# BXE 10Gb NIC Help



## Anakumulos (Apr 7, 2018)

I'm translating this over from the pfSense forum, since it appears to be more of an issue with FreeBSD. (https://forum.pfsense.org/index.php?topic=146029.0)

I have had my pfSense router working flawlessly for over 60 days now running 2.3.3 (FreeBSD 10.3).

I tried to upgrade on several occasions to 2.4.x (Running FreeBSD 11.0), and all attempts have been a bust due to issues with my Broadcom 10Gb NIC.

The device is detected and active, but it refuses to detect a link of any kind, even though 2.3.3 could detect it without a problem.

Any help would be greatly appreciated

Current Hardware:
Dell Poweredge R210 II
BIOS 1.10.0
NIC: BCM957810A1006G (Broadcom 10GB PCI-E Dual SFP+ Port NIC Adapter Card)
Driver: BCM57810


----------



## ronaldlees (Apr 7, 2018)

I don't have a broadcom adapter, but perhaps this bug could be related?
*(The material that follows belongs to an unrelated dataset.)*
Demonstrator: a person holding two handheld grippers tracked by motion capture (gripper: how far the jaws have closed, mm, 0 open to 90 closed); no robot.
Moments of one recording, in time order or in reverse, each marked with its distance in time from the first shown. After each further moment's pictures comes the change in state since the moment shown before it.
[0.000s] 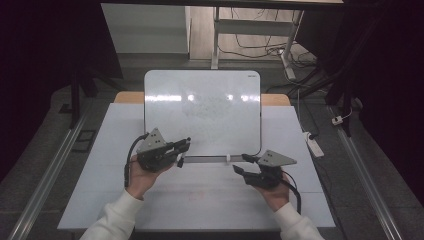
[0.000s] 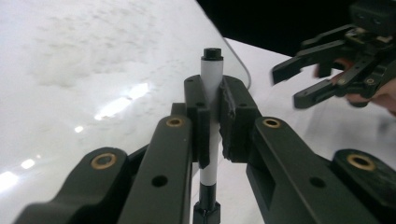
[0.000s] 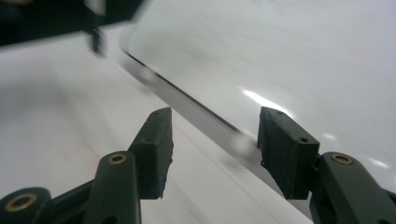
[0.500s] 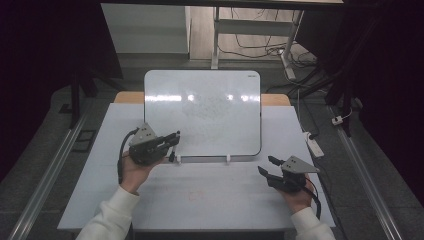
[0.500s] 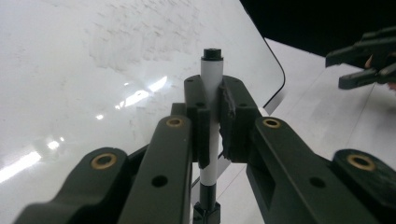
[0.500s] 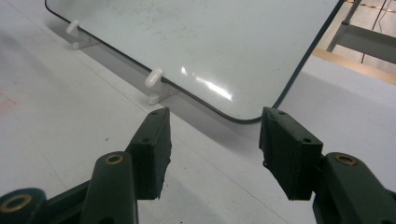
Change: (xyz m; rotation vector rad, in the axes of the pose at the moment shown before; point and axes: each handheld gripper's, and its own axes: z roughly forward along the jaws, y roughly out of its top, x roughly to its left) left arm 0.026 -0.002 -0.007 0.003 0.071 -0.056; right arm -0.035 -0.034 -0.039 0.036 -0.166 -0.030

https://bugs.freebsd.org/bugzilla/show_bug.cgi?id=213845


----------



## Anakumulos (Apr 8, 2018)

I think it might be a similar problem, but I dont think that is the one currently affecting it. Both 11.x and 12 both seem to have different variations of the problem, and neither appear to be working more than the other.


----------



## flipper_88 (Apr 11, 2018)

I'de personally  recommend that the Original Poster consider a network infrastructure equipment vender such a Net gear, 3 Com, Cisco systems, HPE (Hewlett Packard Enterprise) IBM  or Nortel Networks.


----------